Uncontrolled fluid flow in the wellbore is one of the most critical safety concerns for the oil and gas industry. The major focus of this dissertation is on blowout events given the most severe consequences associated with such incidents. The past tragedies reflect a strong need for not only understanding the mechanisms of blowout to accurately estimate the consequence, but also the approaches to managing and controlling the risks, uncertainties, and hazards associated with blowout events.
A fully integrated analytical model that couples the reservoir and wellbore has been proposed to investigate the fluid behaviors during the blowout events. This model could be used to simulate any potential blowout events for gas, oil, or oil/gas wells at onshore or offshore facilities. The reservoir, wellbore, and their interactions are coupled together to demonstrate a full picture of the potential well blowout incidents. The results reveal that understanding the importance of heat transfer and multi-phase flow behaviors is essential to accurately estimate the consequence of well blowouts. Well-established computational algorithms are developed to effectively estimate the blowout rate and total discharge amount during blowout incidents. The statistical analysis identifies the independent variables responsible for the maximum discharge; both reservoir permeability and the connected reservoir volume are the key variables.

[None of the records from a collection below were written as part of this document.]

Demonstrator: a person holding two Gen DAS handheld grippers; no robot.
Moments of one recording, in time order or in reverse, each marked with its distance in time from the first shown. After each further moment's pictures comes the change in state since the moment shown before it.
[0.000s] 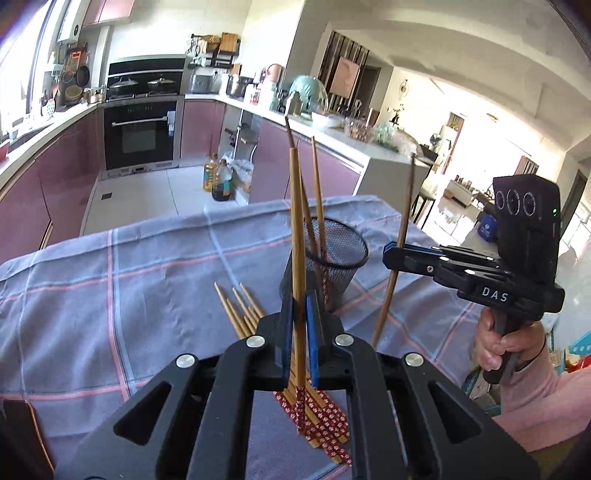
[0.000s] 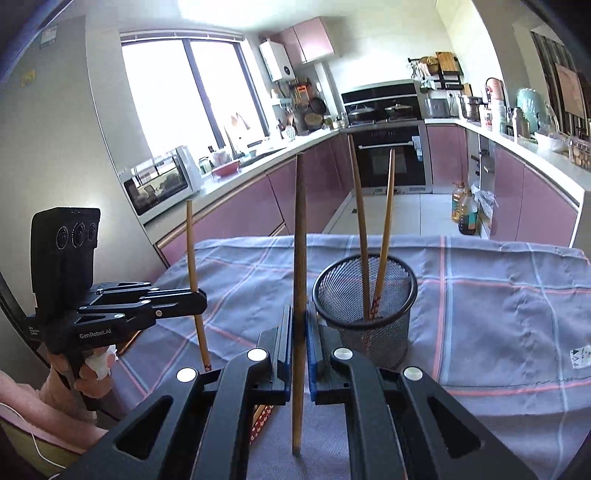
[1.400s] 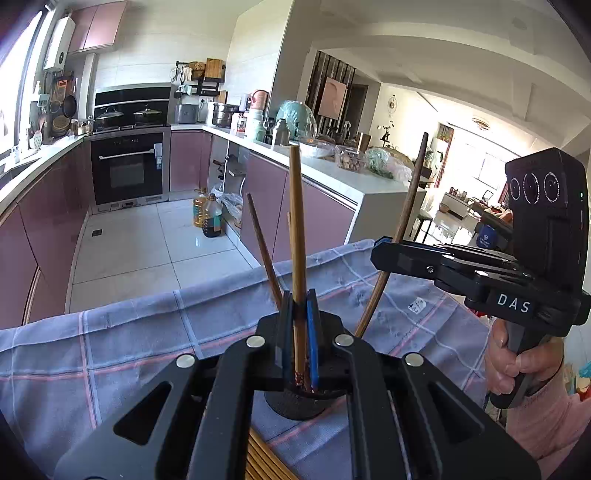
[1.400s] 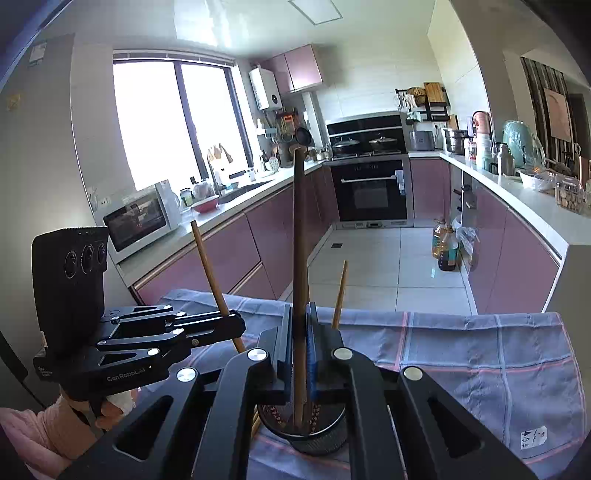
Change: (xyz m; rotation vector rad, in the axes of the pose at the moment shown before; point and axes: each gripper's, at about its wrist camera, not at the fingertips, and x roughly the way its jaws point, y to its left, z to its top) left arm 0.054 -0.046 0.088 0.065 -0.077 -0.009; right arm 0.013 -0.041 0.079 -0.027 -0.061 -0.075
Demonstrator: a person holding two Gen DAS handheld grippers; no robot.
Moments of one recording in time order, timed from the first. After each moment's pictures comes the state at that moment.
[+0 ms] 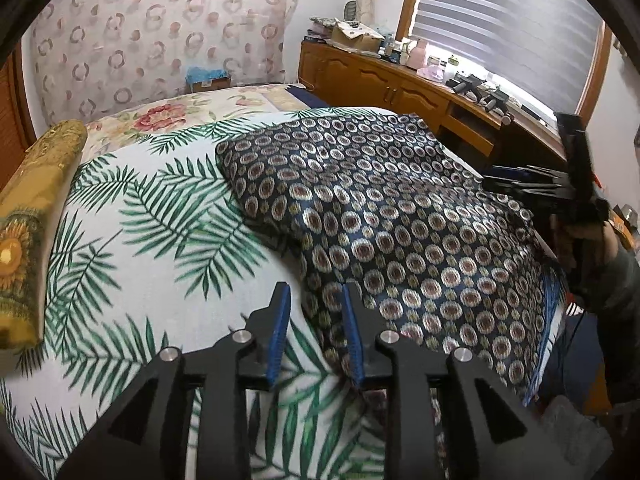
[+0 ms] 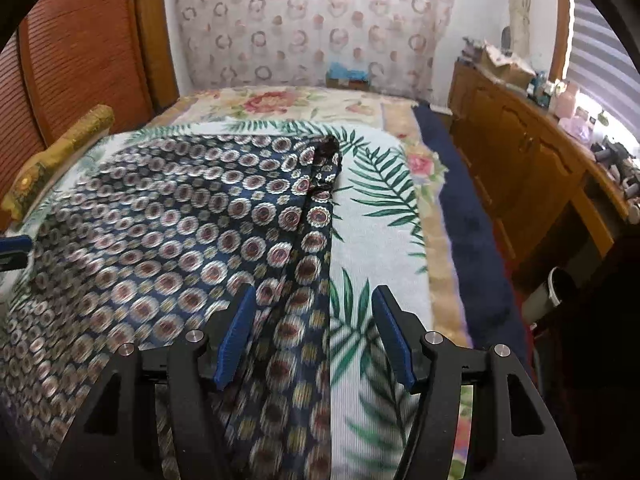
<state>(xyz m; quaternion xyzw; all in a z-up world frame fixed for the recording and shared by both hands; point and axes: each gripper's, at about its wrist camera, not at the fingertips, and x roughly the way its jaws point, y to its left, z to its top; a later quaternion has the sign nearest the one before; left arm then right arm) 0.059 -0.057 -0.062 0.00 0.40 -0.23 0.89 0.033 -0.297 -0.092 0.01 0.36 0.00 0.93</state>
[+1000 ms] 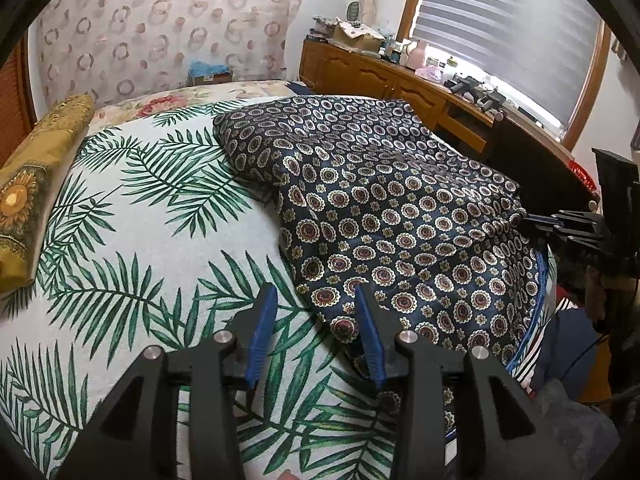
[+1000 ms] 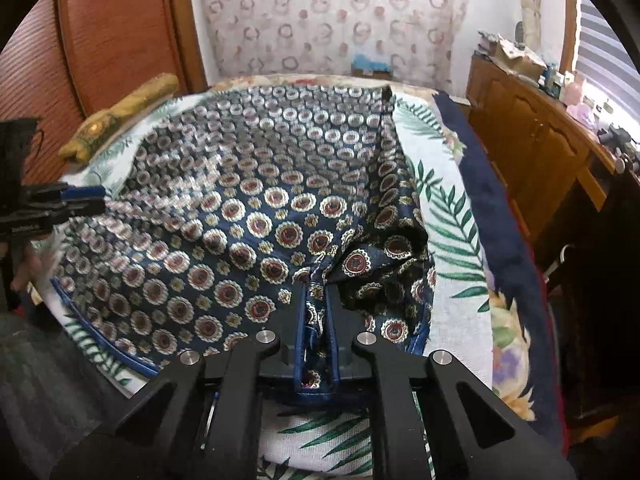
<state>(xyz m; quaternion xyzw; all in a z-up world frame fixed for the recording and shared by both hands) 0.022 -0.056 -0.074 -0.02 0.40 -0.23 0.89 -0.085 -0.242 -0.100 0.02 0.38 0.03 0.93</state>
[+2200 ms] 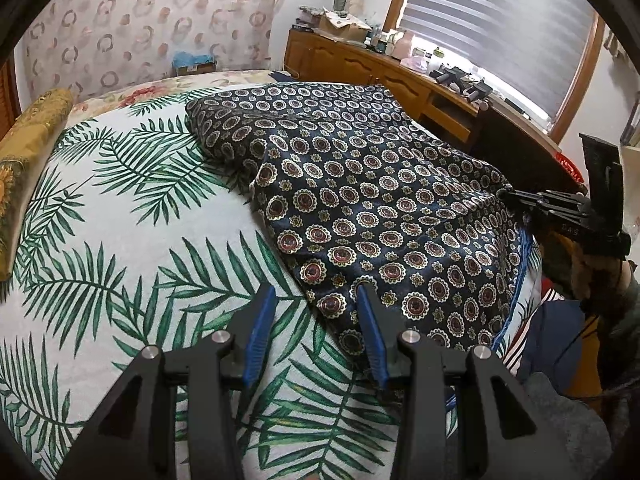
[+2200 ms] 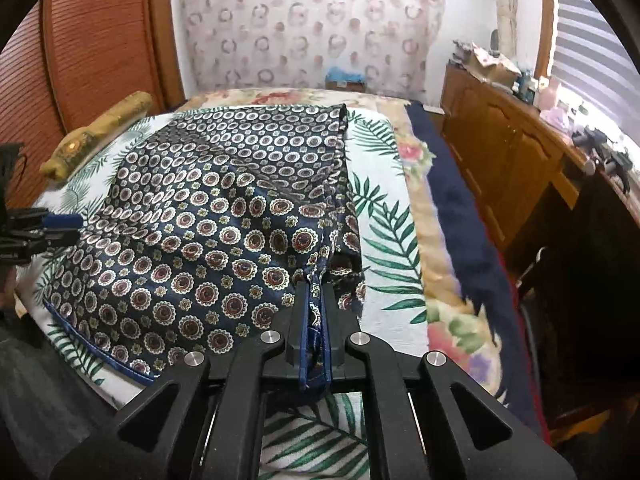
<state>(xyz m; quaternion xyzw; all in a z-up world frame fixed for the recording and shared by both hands) 0.018 -0.074 -0.079 -0.02 0.42 -0.26 0.87 -0.086 -0.265 -0.089 0.01 0.36 -0.01 0.93</state>
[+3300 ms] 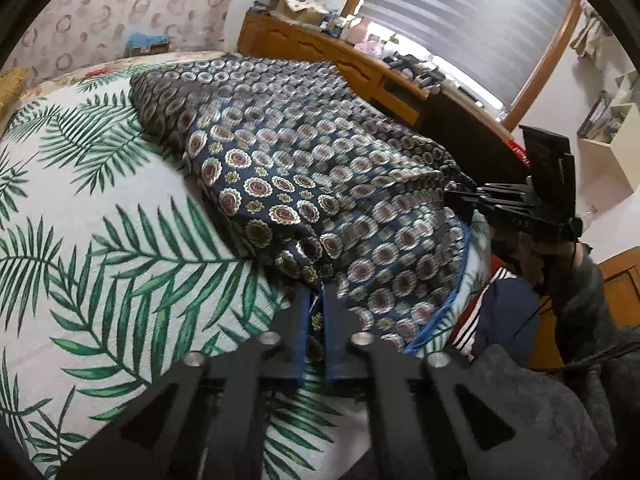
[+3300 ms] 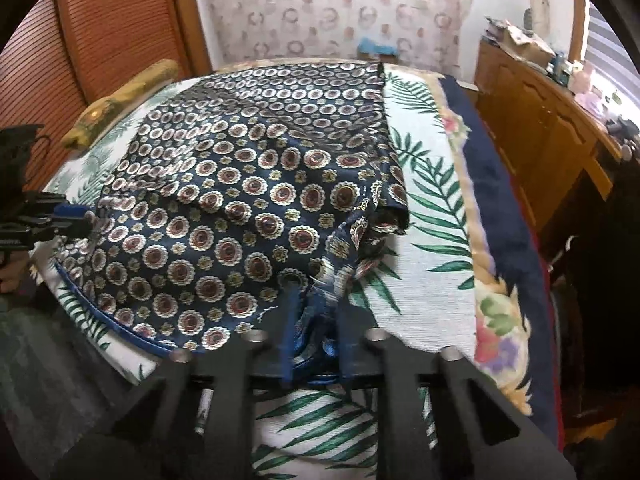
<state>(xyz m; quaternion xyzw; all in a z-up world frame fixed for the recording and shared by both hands) 0.005 -0.081 -0.081 -0.05 0.43 -0.35 0.83 -0.086 -0.262 -0.113 0.02 0.41 0.06 0.91</state>
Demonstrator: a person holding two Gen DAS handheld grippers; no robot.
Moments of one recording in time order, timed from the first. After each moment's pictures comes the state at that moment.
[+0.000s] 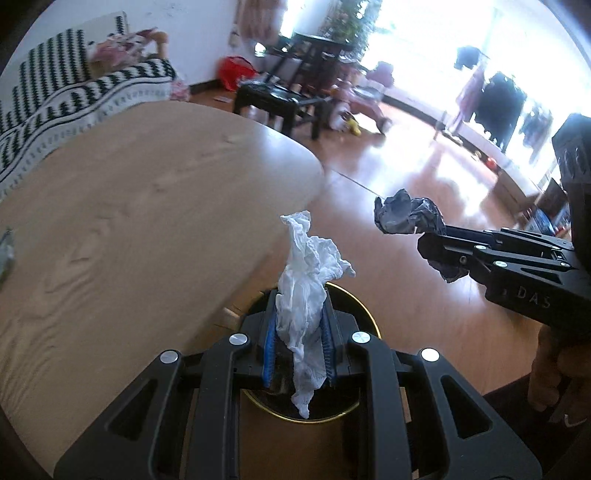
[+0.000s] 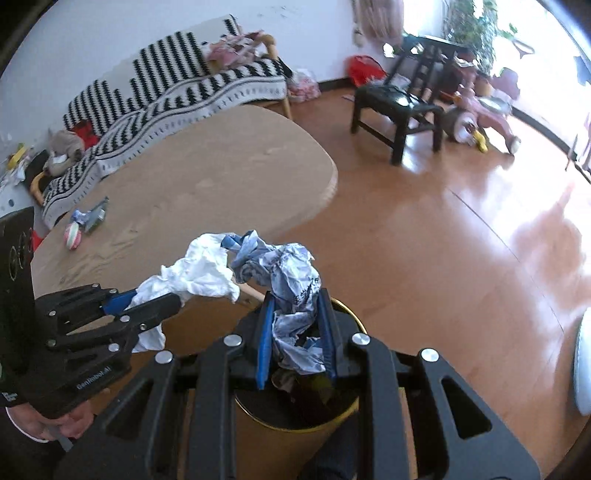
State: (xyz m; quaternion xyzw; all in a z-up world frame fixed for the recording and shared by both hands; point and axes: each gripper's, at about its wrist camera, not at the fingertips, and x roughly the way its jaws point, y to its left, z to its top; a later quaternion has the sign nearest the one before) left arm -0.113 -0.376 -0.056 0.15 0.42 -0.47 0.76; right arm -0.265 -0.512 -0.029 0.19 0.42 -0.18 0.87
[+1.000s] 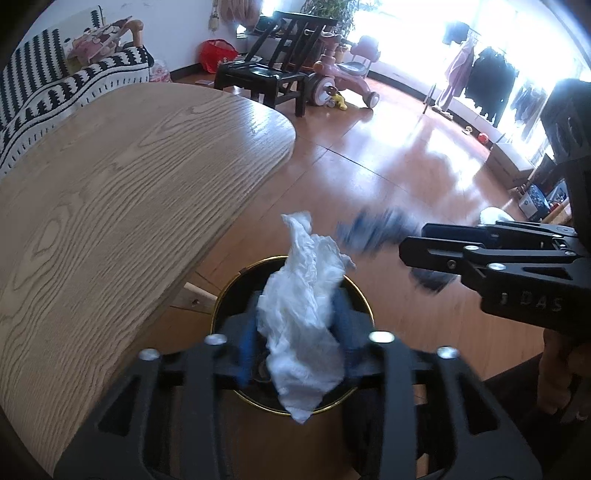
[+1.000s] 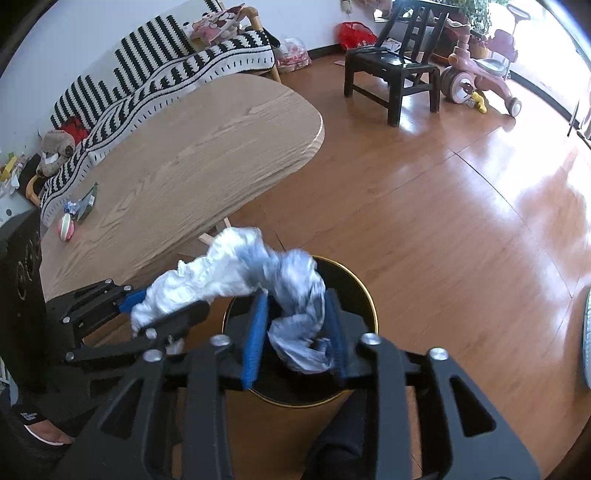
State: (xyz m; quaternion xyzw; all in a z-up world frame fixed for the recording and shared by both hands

The results of the blowout modeling could serve as the input for both consequence-based and risk-based approaches to assess the risk associated with the blowout events. The application of such approaches is demonstrated by the case study. The consequence-based approach is easier to be implemented and provide guidance to the operators based on the realistic worst-case scenario. It would be useful for drilling site location selection and preparation of emergency response plan. On the other hand, the risk-based approach enables the operators to have a comprehensive understanding of the particular well that they are working on, so that the risk associated with the blowout events can be effectively managed and controlled. The risk reduction plan based on the blowout risk assessment is also discussed in this dissertation.